By Ruzanna Khachatrian and Karine Kalantarian
The Armenian parliament began on Wednesday debates on a controversial government bill on mass media harshly criticized by many local journalists. About 30 of them picketed the National Assembly building in Yerevan, protesting what they see as a threat to press freedom.
The draft law submitted to lawmakers underwent major changes last year after facing strong domestic and international criticism. The Justice Ministry, its main author, removed several controversial provisions which would create a special government agency empowered to issue and revoke licenses for media organizations. The amended version of the proposed law also spares them the need to register with the ministry.
Nevertheless, several Armenian media associations insist that it remains deeply flawed and should be scrapped altogether. One such group, the National Press Club (NPC), rallied its members, many of whom work for pro-opposition publications, outside the parliament.
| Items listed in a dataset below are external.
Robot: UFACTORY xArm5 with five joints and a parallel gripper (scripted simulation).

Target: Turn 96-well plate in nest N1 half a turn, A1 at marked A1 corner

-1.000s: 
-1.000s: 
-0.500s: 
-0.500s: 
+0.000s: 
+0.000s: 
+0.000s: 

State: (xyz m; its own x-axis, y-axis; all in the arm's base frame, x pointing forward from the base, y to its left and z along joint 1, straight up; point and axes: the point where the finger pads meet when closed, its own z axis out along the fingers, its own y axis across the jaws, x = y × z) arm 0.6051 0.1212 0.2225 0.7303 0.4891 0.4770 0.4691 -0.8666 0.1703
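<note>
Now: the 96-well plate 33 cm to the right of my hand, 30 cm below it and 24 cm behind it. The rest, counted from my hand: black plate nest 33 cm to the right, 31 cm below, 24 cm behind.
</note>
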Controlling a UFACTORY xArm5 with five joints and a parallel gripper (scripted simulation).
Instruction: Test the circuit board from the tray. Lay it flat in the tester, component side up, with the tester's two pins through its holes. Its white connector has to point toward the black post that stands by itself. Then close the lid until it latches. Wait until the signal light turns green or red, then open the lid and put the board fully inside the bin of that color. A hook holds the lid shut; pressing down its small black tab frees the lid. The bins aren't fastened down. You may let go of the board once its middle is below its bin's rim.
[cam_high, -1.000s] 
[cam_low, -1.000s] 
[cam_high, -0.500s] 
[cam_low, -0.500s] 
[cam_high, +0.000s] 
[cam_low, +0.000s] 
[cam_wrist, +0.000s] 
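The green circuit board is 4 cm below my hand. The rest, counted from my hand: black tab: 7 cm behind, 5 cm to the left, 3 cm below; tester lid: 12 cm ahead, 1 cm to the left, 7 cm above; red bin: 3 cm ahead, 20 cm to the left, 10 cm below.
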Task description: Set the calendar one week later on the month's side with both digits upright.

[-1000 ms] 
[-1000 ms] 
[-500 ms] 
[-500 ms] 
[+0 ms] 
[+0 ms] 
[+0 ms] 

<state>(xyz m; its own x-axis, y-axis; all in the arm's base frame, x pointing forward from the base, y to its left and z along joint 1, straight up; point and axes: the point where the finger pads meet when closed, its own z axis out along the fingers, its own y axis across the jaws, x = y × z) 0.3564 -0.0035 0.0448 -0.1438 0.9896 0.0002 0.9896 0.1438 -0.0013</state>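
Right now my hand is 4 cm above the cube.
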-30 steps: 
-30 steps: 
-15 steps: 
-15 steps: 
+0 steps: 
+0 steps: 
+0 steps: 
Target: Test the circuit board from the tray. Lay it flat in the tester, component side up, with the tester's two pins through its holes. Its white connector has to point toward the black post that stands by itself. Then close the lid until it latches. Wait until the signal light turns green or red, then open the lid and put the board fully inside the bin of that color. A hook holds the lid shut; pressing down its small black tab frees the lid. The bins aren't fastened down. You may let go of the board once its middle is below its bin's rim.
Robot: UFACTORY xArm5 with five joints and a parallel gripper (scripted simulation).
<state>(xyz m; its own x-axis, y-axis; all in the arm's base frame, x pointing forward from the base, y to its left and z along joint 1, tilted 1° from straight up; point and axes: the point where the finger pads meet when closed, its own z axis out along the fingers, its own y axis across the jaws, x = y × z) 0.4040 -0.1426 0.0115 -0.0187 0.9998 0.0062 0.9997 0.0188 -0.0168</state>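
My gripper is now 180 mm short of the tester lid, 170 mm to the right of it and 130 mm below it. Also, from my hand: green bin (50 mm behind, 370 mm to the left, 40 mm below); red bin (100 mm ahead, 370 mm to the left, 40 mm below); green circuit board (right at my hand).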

In a written statement, they urged the deputies to vote against the bill. One activist warned that the protesting journalists will campaign against the reelection of those deputies who will back the government initiative.
The parliament’s opposition minority voiced its support for the journalists. Two of the parliament’s standing committees, headed by opposition lawmakers, refused to endorse the draft law. “People fighting against the media always lose,” warned Victor Dallakian, chairman of the parliament committee on legal affairs.
Dallakian proposed more than 30 amendments which he said will address media concerns.
Meanwhile, the Justice Ministry appeared to cave in to the pressure, withdrawing a parallel proposal that would facilitate libel suits against reporters. Its proposed amendment to Armenia’s Civil Code would force the media to pay material compensation for reports causing “moral damage” to readers, viewers or listeners. The NPC said the clause, if approved by the parliament, would result in government censorship.
The government, on the other hand, kept intact a provision in the media bill that obligates news organizations to disclose their sources of funding. Also causing controversy is another clause that allows courts to demand the disclosure of journalists’ sources of information for the “protection of public interests.”
The deputy parliament speaker, Tigran Torosian, agreed with some of the criticism but urged the deputies to vote for the bill in the first reading on Monday. He said final debates on it will be held by the next National Assembly to be elected on May 25.